Results: The mean estimated glomerular filtration rate (eGFR) was

Results: The mean estimated glomerular filtration rate (eGFR) was 24 ml/min/1.73 m2, 44.6% were diabetes and 18% had UTI episodes. Old age, female, diabetes, cardiovascular

disease, lower eGFR, hypoalbuminemia, high C-reactive protein, and lower cholesterol were associated with UTI. We further divided these patients by UTI frequency. 7.9% non-diabetic patients see more and 16.6% diabetic patients were in the UTI2 group. UTI2 group had lowest eGFR, largest proteinuria and highest rate of end-stage renal disease (ESRD). In the multivariate Cox regression, UTI2, but not UTI1, was associated with an increased risk of end-stage renal disease (ESRD) (hazard ratio [95% CI]: 1.92 [1.60–2.29]; p < 0.001) and rapid renal function progression (odds ratio [95% CI]: 1.54

[1.18–2.00]; p = 0.001).
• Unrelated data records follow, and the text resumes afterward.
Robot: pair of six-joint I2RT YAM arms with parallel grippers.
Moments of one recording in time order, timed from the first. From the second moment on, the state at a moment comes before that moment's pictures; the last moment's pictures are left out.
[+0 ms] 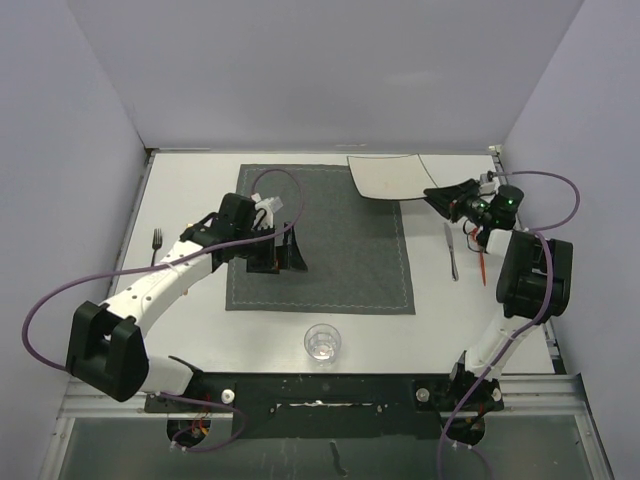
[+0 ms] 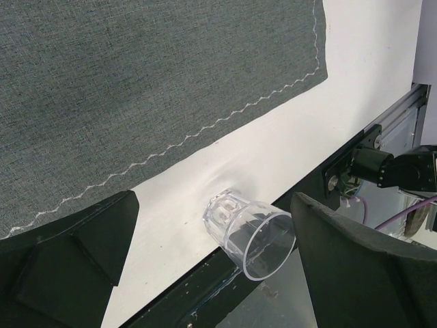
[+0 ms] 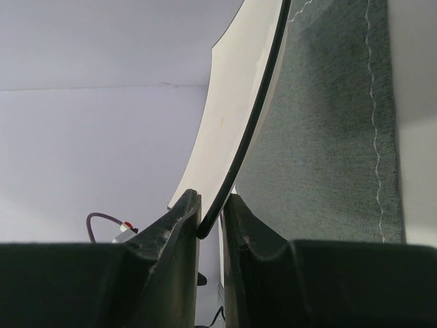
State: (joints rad) left arm -0.46 1.38 1.04 -0.56 0.47 -0.49; right arm -0.27 1.86 0.96 0.64 -0.94 1.24
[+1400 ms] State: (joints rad) left arm -0.46 1.14 0.97 -0.75 0.44 -0.45; right arm 0.07 1.57 0.76 0.57 -0.64 1.19
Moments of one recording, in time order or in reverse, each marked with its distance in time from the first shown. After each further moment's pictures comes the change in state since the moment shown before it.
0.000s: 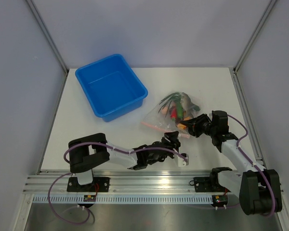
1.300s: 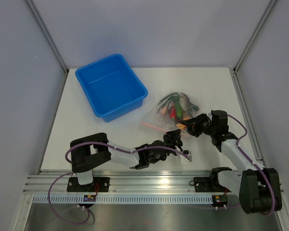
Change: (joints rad) left arm -0.005 0.026 0.039 0.096 -0.063 0.024; right arm 0.000 0.013 0.000 0.023 -0.024 0.001
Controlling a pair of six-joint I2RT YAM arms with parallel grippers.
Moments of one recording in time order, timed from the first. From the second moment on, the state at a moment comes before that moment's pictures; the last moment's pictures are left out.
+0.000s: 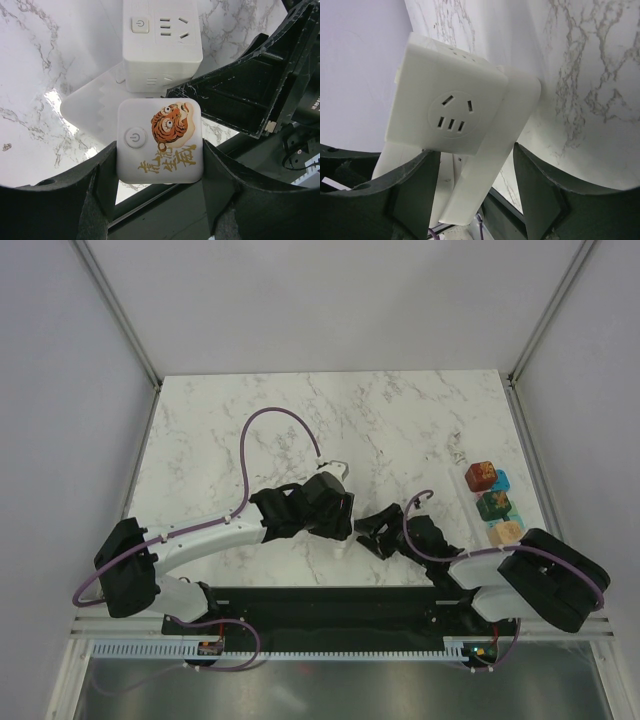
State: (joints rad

There was no interaction in the pre-specified subgroup analysis. Conclusion: CKD stage 3–5 patients with more than one UTI episodes per year are at increased risks of ESRD and rapid renal function progression. Besides gender and diabetes, late CKD stage and malnutrition-inflammation were risk factors ZD1839 molecular weight for UTI. Key words: urinary tract infection, chronic kidney disease, end-stage renal disease SUZUKI HITOSHI, NOGI CHIEKO, IO HIROAKI, HORIKOSHI SATOSHI, TOMINO YASUHIKO Division of Nephrology, Department of Internal Medicine, Juntedo University Faculty of Medicine Introduction: Previous epidemiological studies demonstrated that the ratio of n-6 to n-3 polyunsaturated fatty acids is associated with cardiovascular diseases. Recently, there is increasing evidences that dyslipidemia contribute to progression

of CKD. We herein investigated from whether the beneficial effect of highly purified eicosapentaenoic acid (EPA) on progression of CKD is associated with changes in the ratio of EPA relative to arachidonic acid (AA), in patients with dyslipidemia. Methods: The EPA/AA ratio, the amount of proteinuria and eGFR were measured before and after treatment with highly purified EPA for six months (1.8 g daily, n = 51). Basic therapy, such as, statins, angiotensin receptor blocker and angiotensin converting enzyme inhibitor were not changed during the clinical study. Results: Before treatment with EPA, the EPA/AA ratio in CKD patients is lower than those in non-CKD patients (P < 0.05). Especially, in patients with CKD stage G4 and G5, the EPA/AA ratio were low compared to patients with CKD stage G1 and G2 (P < 0.05). EPA significantly increased the EPA/AA ratio and decreased serum level of triglyceride (P < 0.05). Moreover, the levels of urinary protein significantly decreased at six months after treatment with EPA (P < 0.01).